Auckland is not as expensive, relatively speaking, as it was. Waikato and Canterbury are not as ‘cheap’.
Chart 8: City offramp
Nonetheless, looking at internal migration crosswinds at a more disaggregated level shows there’s still a strong ‘flee the cities’ vibe in play. Especially the cities of Wellington, Nelson, and Auckland (excluded from the chart).
The Selwyn and Waimakariri districts (southwest and north of Christchurch respectively) remain the most in vogue places to up sticks and shift to.
The 35% population explosion in Selwyn from 2018-2024 is easily the largest of any district in NZ over this period.
Chart 9: No vacancy
It may have been uneven around the regions, but the impacts of the population growth slowdown have become increasingly obvious everywhere.
We think it was part of the reason economic activity slumped anew around mid-year. And the associated easing in housing demand has contributed to NZ’s rental and housing markets returning to a position of excess supply.

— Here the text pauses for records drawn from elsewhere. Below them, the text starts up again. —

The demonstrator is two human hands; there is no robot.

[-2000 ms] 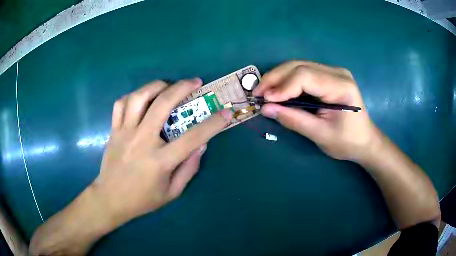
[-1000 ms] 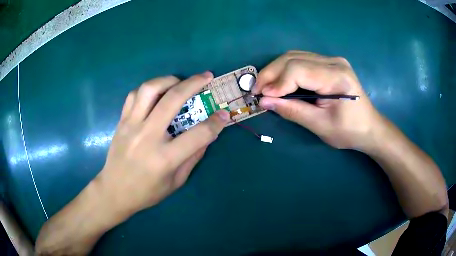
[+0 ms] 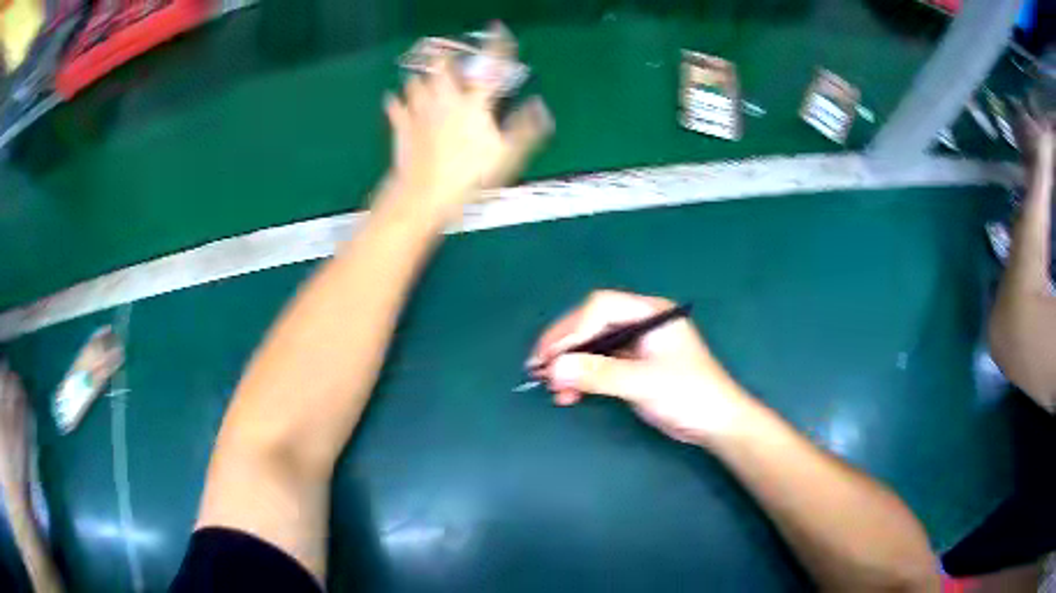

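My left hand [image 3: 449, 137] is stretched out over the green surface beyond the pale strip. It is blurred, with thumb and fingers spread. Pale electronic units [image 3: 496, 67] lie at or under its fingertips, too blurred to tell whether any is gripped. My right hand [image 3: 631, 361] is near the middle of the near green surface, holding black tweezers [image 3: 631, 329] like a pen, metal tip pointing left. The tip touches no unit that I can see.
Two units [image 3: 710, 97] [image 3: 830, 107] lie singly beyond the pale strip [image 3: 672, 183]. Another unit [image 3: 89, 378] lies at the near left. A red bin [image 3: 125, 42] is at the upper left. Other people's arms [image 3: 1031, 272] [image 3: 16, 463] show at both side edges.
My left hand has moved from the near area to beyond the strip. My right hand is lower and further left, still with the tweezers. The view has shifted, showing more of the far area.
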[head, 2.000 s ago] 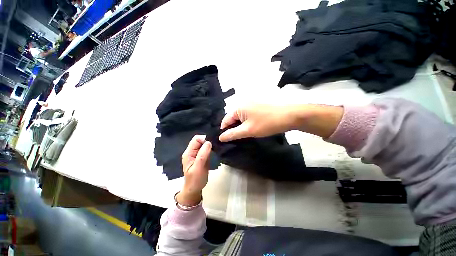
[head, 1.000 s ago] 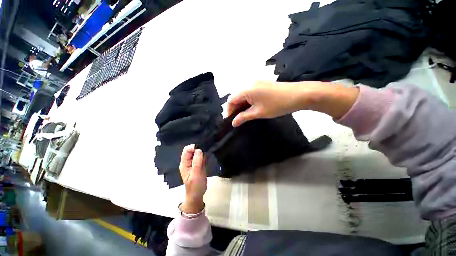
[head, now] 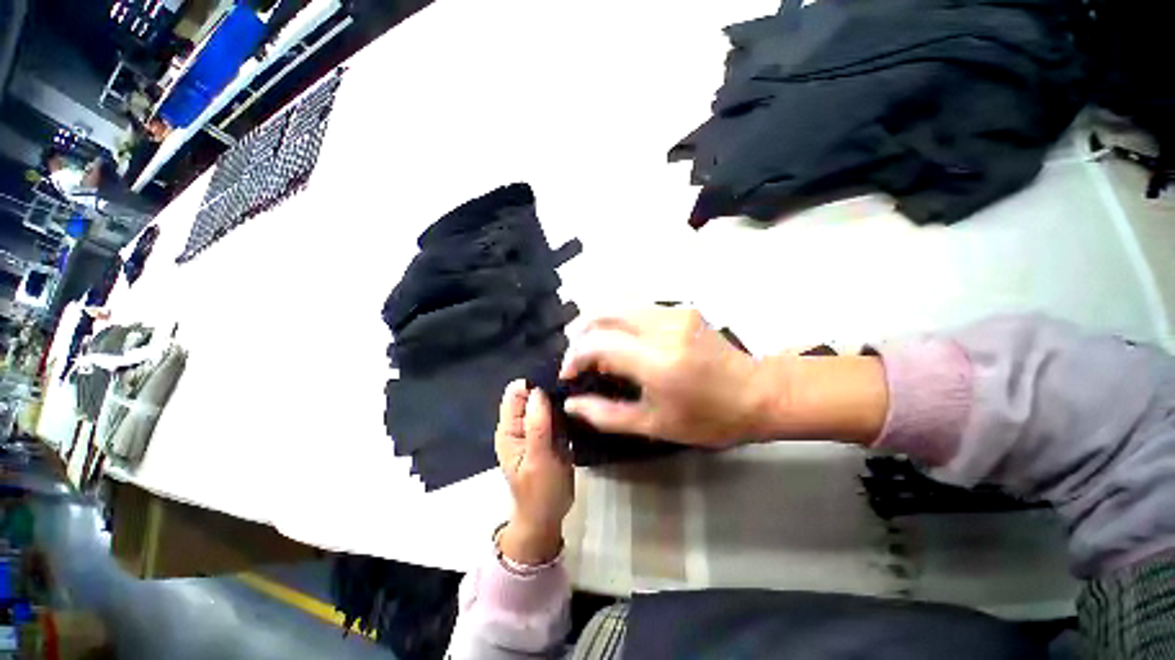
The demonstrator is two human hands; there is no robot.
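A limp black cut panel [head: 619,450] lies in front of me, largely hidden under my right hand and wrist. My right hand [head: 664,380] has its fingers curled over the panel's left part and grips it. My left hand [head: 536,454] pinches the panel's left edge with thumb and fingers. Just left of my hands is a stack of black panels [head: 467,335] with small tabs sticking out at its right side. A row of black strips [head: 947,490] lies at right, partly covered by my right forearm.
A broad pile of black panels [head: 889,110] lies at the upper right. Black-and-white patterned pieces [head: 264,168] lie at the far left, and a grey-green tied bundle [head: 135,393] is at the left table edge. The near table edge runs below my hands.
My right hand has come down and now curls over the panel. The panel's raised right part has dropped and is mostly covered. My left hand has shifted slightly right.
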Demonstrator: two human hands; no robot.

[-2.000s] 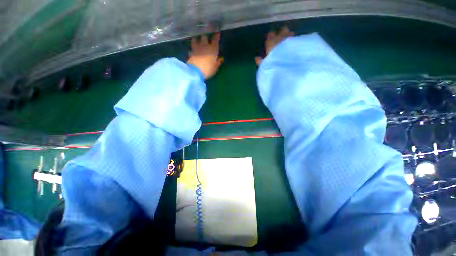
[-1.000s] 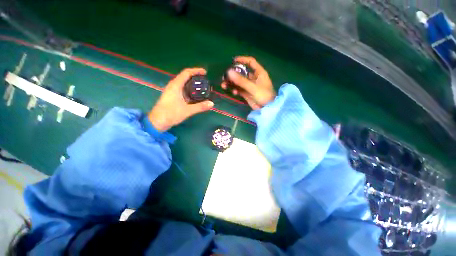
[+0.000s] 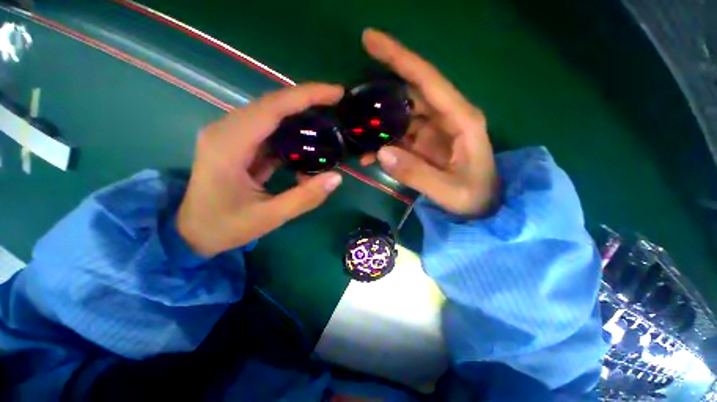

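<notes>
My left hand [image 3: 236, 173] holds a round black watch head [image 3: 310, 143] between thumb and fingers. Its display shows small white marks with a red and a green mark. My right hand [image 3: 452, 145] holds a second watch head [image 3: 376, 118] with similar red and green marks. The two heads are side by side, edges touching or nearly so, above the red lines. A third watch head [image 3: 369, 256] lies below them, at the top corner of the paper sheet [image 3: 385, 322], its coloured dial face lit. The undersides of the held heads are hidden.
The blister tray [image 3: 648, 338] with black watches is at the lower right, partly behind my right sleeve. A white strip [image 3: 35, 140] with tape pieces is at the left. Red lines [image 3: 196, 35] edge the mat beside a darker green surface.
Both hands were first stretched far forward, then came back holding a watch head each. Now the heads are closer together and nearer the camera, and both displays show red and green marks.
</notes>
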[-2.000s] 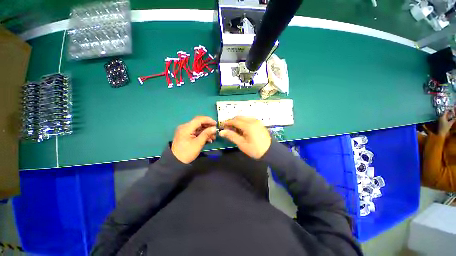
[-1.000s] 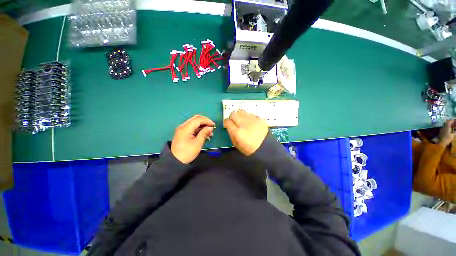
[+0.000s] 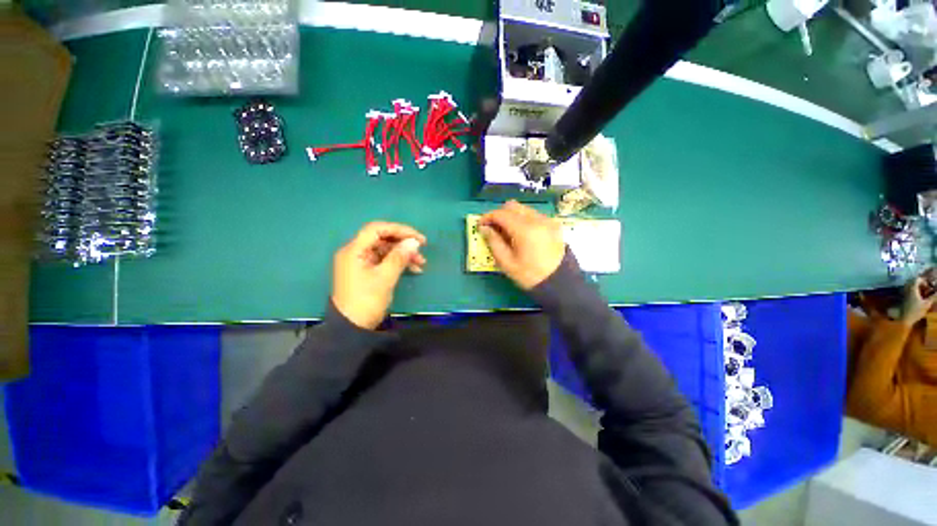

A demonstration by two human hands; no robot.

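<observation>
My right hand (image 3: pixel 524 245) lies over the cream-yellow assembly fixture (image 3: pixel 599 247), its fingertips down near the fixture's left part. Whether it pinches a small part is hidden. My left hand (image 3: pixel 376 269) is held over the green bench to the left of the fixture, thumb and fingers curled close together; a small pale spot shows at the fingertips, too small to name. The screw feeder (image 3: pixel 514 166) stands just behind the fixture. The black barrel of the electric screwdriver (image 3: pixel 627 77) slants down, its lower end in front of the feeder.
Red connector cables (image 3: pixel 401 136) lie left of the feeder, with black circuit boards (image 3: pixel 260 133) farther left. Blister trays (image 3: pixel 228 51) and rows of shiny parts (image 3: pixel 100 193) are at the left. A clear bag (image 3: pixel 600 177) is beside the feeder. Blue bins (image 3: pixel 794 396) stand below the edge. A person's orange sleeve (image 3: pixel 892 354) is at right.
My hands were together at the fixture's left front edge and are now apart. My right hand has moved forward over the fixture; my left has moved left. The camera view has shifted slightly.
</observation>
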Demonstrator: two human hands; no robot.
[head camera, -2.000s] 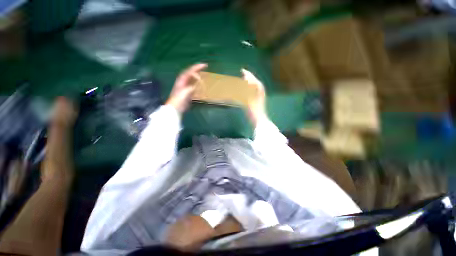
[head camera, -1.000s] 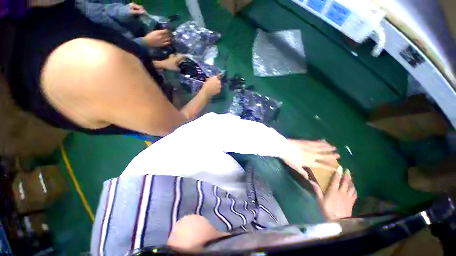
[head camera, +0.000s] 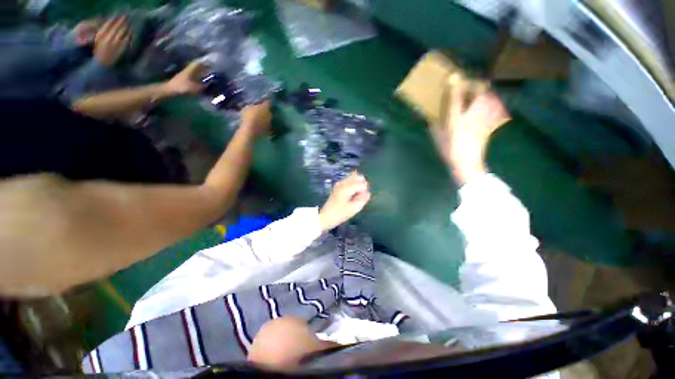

Indicative of such, rental vacancy rates have increased in all regions over the past 12 months, and particularly so in Auckland and Wellington. No wonder rents are now falling in some areas.
Chart 10: More to go
The population figures used here mostly reference the year to June 2024. We know migration flows have cooled further since. And our forecasts anticipate more of the same through next year.
In other words, the slowdown in population growth is only partway done. We expect the current annual growth rate of 1.8% to dip to around 1.0% in 2025. It’s one of the factors expected to hold back the house price upturn, and broader economic recovery, we see developing next year.